4. Land of Silence and Darkness (1971)
In Land of Silence and Darkness, Herzog follows Fini Straubinger, a deaf, blind, and mute woman who attempts to help ease the isolation felt by others dealing with similar disabilities. Straubinger’s use of tactile sign language was what initially piqued Herzog’s interest; he watches as Straubinger communicates with people who rely solely on taste, smell, and touch to interact with their world. Herzog captures some beautiful moments, including Straubinger engaging with zoo animals and taking a flight on a plane with other deaf-blind passengers. In one of the more unsettling sequences, a deaf-blind child sits in a corner, banging his head against a radiator and slapping himself in the face, searching for any way to stimulate his senses. In another scene, the simple act of showering is revealed to be alien to a child who has no frame of reference for what water is. It’s a mindbending film.
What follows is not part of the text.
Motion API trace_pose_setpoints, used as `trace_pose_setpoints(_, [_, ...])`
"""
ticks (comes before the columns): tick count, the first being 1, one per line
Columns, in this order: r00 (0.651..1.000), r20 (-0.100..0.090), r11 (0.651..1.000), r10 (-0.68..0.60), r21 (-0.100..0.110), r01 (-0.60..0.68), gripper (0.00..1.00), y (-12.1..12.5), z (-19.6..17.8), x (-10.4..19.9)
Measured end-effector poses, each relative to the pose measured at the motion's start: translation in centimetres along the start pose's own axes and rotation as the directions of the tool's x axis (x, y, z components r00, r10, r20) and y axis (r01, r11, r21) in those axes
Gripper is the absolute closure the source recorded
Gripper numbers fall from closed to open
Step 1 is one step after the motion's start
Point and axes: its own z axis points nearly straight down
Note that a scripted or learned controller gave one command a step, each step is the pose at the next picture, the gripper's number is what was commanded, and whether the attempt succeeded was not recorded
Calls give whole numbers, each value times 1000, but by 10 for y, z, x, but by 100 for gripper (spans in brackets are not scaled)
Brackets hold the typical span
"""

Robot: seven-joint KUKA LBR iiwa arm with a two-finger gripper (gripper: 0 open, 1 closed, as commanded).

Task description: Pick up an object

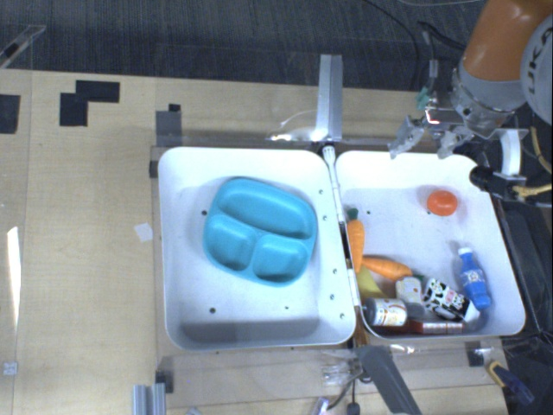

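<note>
Orange band [510,20] cut off above.

Both bins are white: the left bin [177,258] holds a sky-blue divided tray [257,229]. In the right bin [492,232] lie an orange-red ball [442,201], two orange carrots [355,242], a blue bottle [473,277] and a black-and-white cow-patterned block [446,298]. The surface [78,258] is pale wood, with black patches.
</note>
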Motion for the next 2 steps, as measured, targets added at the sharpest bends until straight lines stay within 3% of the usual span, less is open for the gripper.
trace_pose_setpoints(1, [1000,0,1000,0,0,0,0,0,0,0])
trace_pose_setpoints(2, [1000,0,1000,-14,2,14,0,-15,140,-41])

3. Little Dieter Needs to Fly (1997)
This is the film that inspired Herzog’s narrative drama Rescue Dawn, starring Christian Bale and Steve Zahn. While that adaptation drew some criticism for the liberties Herzog took with the original story, Little Dieter Needs to Fly is known to contain just as many falsities. In one scene, subject Dieter Dengler talks of his time spent as a prisoner of war in Laos. Herzog shows him getting out of his car and shutting the door multiple times. He then opens and closes the front door of his house over and over, explaining that this obsessive behavior is a lingering result of having spent so much time under lock and key. In truth, Herzog orchestrated this scene to elevate this theme through the use of visuals. It’s this experimentation with fact and fiction (“ecstatic truth,” as Herzog calls it) that makes him one of the more daring filmmakers in the documentary world, and Little Dieter Needs to Fly as exciting and engaging as its big-budget Hollywood counterpart.
2. Fata Morgana (1971)
A truly unique piece of non-fiction filmmaking that could come only from the mind of Werner Herzog, this film combines narration reciting the Mayan creation myth with beautiful and sometimes bizarre images of the Sahara Desert. The title refers to a specific type of mirage which Herzog claims to have captured with his cameras. In one scene, a blurry vision of a busload of tourists shimmers in the distance, while Herzog states through narration that the image is actually a mirage. (You decide!) The film was originally intended to have a science-fiction sub-plot, but still retains some striking dystopian imagery that’s even stranger when set against the late sixties pop-folk songs of Leonard Cohen. Fata Morgana is a brilliant film.
1. Grizzly Man (2005)
Some might frown on Grizzly Man as too obvious a choice for the number-one spot on this list, but it captures all of the elements I love about Herzog’s films. Its star, late environmentalist Timothy Treadwell, is a captivating character, and both Herzog’s ruminations on nature, and his respect for Treadwell as a fellow “soldier of cinema,” are fascinating and at times hilarious. It’s also remarkable to see Treadwell’s earnest American sentimentality clash with Herzog’s Teutonic sensibilities. Grizzly Man is likely Herzog’s most accessible film to date, but it’s also a masterpiece.